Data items
((
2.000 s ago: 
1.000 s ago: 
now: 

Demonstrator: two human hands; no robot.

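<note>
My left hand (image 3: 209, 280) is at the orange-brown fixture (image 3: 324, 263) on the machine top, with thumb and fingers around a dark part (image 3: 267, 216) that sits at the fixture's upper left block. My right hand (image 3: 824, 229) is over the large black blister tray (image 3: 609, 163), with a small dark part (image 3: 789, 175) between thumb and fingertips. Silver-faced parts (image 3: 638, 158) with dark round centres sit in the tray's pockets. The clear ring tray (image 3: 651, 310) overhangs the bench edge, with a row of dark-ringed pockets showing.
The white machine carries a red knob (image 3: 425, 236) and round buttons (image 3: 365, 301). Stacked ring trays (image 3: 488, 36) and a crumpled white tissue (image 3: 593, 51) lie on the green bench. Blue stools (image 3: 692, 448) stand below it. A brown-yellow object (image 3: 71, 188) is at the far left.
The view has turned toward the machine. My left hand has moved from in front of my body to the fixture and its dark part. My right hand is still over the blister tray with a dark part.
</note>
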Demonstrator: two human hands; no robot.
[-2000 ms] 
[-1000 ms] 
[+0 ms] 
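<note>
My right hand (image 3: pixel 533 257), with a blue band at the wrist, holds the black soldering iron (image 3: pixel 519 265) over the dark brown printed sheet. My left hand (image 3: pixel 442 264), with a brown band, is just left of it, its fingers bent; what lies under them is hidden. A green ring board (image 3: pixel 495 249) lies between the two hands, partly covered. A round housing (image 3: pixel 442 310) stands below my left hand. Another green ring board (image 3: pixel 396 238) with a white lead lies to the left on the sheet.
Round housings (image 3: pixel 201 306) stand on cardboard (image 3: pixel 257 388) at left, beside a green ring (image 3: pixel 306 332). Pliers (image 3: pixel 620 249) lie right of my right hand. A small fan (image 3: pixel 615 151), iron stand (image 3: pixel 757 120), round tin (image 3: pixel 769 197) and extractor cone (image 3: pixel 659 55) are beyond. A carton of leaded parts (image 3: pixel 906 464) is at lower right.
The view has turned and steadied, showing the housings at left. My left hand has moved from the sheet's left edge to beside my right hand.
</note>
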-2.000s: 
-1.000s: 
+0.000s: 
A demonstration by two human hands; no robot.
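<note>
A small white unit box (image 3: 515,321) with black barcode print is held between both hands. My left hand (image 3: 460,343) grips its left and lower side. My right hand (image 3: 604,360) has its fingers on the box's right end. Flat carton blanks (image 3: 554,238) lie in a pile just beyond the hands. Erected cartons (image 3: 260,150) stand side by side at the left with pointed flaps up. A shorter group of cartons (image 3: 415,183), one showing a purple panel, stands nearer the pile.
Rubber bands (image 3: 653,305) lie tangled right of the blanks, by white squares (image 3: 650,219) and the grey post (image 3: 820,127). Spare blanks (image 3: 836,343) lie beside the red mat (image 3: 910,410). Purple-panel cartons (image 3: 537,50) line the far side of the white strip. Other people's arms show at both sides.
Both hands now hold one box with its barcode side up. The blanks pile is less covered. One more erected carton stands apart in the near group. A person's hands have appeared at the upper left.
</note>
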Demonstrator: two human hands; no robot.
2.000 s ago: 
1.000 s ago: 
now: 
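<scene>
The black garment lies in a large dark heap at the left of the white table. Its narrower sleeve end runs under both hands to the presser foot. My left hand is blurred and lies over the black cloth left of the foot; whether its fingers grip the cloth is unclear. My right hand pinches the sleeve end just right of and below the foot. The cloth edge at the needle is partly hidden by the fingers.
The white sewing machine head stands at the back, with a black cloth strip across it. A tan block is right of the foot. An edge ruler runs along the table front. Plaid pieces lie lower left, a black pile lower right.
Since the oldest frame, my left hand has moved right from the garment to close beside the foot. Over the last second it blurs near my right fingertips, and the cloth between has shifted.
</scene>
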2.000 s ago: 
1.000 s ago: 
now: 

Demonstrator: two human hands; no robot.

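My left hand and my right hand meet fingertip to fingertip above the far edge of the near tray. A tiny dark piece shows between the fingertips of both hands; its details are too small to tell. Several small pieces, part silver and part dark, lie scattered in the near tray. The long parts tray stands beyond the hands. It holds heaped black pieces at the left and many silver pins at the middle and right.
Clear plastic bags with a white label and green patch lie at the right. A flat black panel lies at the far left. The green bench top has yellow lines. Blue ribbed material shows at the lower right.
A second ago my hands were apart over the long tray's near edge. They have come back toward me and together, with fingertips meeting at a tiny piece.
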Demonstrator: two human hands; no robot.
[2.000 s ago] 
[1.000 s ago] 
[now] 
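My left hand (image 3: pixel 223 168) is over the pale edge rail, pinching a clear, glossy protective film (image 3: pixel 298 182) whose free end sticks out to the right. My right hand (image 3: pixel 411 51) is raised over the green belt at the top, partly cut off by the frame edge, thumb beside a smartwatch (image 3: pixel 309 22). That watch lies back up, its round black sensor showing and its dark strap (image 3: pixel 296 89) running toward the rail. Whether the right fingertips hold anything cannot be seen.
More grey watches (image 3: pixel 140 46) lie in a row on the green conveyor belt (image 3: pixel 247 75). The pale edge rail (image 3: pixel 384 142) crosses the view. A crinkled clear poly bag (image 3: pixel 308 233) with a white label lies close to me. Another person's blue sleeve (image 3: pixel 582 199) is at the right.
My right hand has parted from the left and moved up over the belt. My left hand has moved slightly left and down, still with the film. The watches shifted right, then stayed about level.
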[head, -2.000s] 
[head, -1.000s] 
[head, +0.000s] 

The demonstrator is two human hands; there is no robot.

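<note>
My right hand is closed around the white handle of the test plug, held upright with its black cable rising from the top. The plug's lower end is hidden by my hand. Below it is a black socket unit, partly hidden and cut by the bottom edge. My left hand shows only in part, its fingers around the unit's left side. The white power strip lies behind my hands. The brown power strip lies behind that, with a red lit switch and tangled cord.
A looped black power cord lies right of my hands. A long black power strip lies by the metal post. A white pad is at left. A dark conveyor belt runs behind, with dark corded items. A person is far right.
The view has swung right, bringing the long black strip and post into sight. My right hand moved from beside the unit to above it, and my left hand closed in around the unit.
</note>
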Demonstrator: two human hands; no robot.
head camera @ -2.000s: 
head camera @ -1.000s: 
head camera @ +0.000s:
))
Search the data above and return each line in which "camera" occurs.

● SOLUTION TO THIS PROBLEM:
head camera @ -2.000s: 
head camera @ -1.000s: 
head camera @ +0.000s:

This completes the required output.